BRIEF:
Only the lines with "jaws" in the entries below belong in the answer; please copy them.

AVAILABLE DATA:
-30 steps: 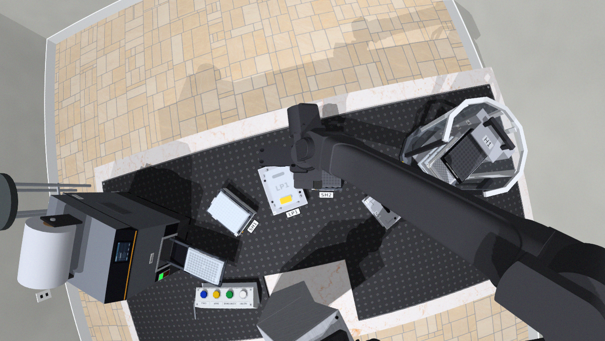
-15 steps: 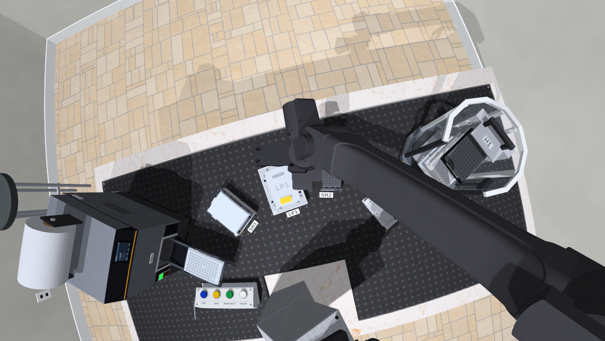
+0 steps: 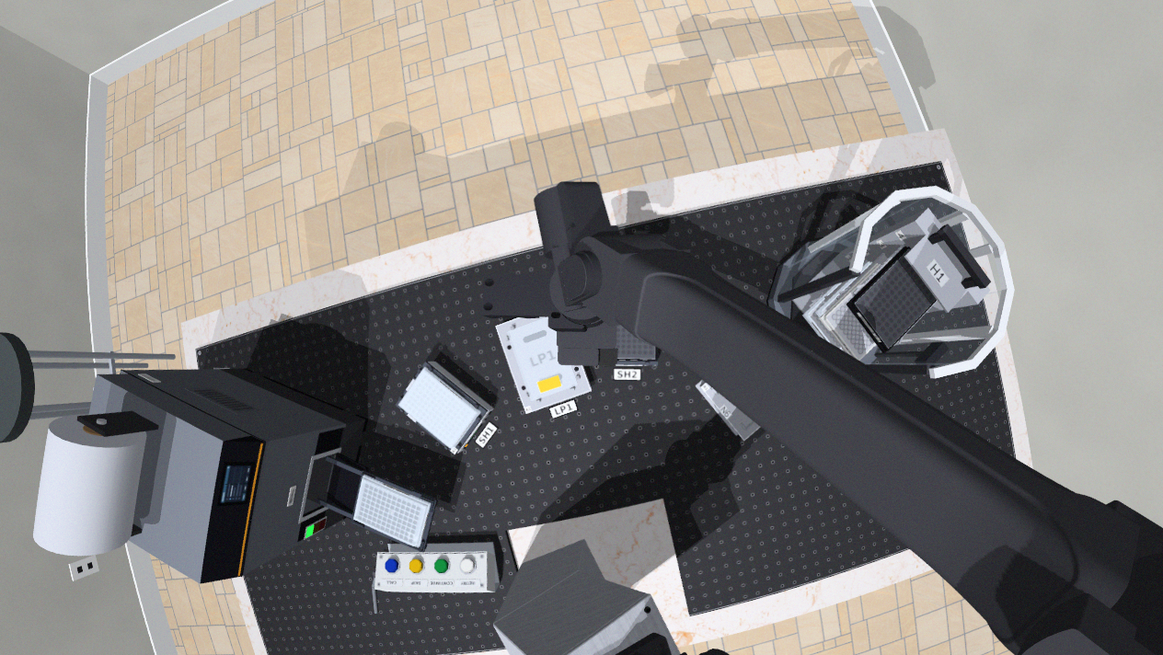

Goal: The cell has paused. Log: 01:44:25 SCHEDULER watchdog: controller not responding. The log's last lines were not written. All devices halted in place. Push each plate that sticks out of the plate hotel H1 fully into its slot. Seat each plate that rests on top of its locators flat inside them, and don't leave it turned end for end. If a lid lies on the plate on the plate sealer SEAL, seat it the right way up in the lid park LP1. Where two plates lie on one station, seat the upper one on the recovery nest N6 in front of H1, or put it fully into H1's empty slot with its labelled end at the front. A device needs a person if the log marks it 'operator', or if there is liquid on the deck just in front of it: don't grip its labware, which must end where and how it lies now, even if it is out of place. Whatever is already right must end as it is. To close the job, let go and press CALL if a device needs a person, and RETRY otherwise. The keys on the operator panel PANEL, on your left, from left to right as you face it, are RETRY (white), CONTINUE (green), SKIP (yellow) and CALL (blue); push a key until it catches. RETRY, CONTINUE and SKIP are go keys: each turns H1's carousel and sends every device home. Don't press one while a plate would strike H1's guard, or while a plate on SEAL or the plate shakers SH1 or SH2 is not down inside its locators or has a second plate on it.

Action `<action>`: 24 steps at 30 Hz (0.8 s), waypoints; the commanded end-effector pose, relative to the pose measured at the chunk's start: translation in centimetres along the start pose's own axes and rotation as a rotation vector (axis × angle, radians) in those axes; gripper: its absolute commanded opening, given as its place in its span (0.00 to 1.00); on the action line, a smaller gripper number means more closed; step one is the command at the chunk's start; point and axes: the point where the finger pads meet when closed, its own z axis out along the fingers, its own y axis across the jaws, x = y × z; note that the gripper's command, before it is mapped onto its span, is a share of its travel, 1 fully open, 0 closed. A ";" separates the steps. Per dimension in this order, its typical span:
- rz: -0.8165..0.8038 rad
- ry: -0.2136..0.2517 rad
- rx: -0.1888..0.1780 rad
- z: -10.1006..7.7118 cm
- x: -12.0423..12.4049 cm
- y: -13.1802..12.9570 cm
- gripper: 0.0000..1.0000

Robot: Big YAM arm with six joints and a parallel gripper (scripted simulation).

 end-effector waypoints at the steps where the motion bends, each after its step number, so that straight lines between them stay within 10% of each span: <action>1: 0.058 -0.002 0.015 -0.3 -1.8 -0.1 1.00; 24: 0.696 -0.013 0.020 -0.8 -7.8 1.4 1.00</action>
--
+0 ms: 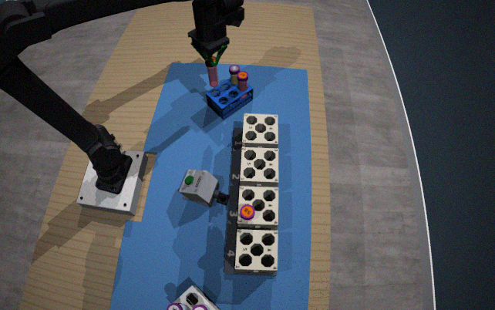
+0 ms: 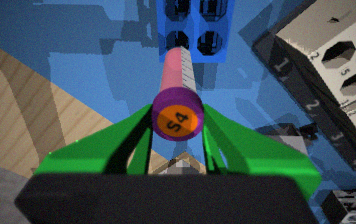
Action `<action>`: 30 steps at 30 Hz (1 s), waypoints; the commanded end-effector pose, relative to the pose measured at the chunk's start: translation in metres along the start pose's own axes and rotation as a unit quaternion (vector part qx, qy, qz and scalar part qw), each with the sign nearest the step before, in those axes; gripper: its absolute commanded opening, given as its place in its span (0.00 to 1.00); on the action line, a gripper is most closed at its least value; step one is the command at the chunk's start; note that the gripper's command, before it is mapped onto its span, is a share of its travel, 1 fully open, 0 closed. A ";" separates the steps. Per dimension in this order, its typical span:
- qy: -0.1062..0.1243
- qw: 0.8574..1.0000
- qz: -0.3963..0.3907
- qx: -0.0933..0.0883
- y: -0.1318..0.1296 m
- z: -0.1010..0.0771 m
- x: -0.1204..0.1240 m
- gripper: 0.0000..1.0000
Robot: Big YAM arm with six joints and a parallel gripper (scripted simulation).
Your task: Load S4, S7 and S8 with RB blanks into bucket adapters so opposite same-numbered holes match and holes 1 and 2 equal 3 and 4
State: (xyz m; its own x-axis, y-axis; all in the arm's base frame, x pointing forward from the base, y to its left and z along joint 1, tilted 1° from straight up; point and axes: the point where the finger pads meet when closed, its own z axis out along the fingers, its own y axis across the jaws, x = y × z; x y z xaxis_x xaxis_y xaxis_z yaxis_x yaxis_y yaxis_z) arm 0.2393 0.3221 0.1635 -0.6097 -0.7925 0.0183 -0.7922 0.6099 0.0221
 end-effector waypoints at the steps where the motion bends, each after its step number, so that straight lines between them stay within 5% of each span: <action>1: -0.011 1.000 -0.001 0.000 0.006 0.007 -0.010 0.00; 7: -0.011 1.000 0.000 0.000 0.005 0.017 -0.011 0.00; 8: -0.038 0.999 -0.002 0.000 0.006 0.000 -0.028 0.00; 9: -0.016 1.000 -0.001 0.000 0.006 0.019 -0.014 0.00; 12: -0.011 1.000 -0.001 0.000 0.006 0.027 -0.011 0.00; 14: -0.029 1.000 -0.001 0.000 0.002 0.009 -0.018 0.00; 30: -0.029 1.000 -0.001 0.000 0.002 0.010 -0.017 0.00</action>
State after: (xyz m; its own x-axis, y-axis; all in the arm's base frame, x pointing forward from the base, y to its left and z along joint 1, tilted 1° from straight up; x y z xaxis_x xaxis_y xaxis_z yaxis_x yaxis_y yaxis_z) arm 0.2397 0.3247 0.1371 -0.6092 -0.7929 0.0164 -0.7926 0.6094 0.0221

REPLY:
Action `<action>`: 24 steps at 30 Hz (0.8 s), waypoints; the commanded end-effector pose, relative to the pose measured at the chunk's start: translation in centimetres along the start pose's own axes and rotation as a rotation vector (axis × angle, radians) in those axes; gripper: its absolute commanded opening, given as its place in its span (0.00 to 1.00); on the action line, a smaller gripper number means more closed; step one is the command at the chunk's start; point and axes: the point where the finger pads meet when closed, its own z axis out along the fingers, its own y axis across the jaws, x = y × z; note that the gripper's command, before it is mapped onto its span, is a share of its travel, 1 fully open, 0 closed. A ";" separates the steps. Per dimension in this order, its typical span:
State: (xyz m; its own x-axis, y-axis; all in the arm's base frame, x pointing forward from the base, y to its left and z along joint 1, tilted 1° from straight up; point and axes: the point where the finger pads meet when closed, its own z axis out along the fingers, its own y axis across the jaws, x = y × z; x y z xaxis_x xaxis_y xaxis_z yaxis_x yaxis_y yaxis_z) arm 0.2393 0.3221 0.1635 -0.6097 -0.7925 0.0183 -0.7922 0.6099 0.0221

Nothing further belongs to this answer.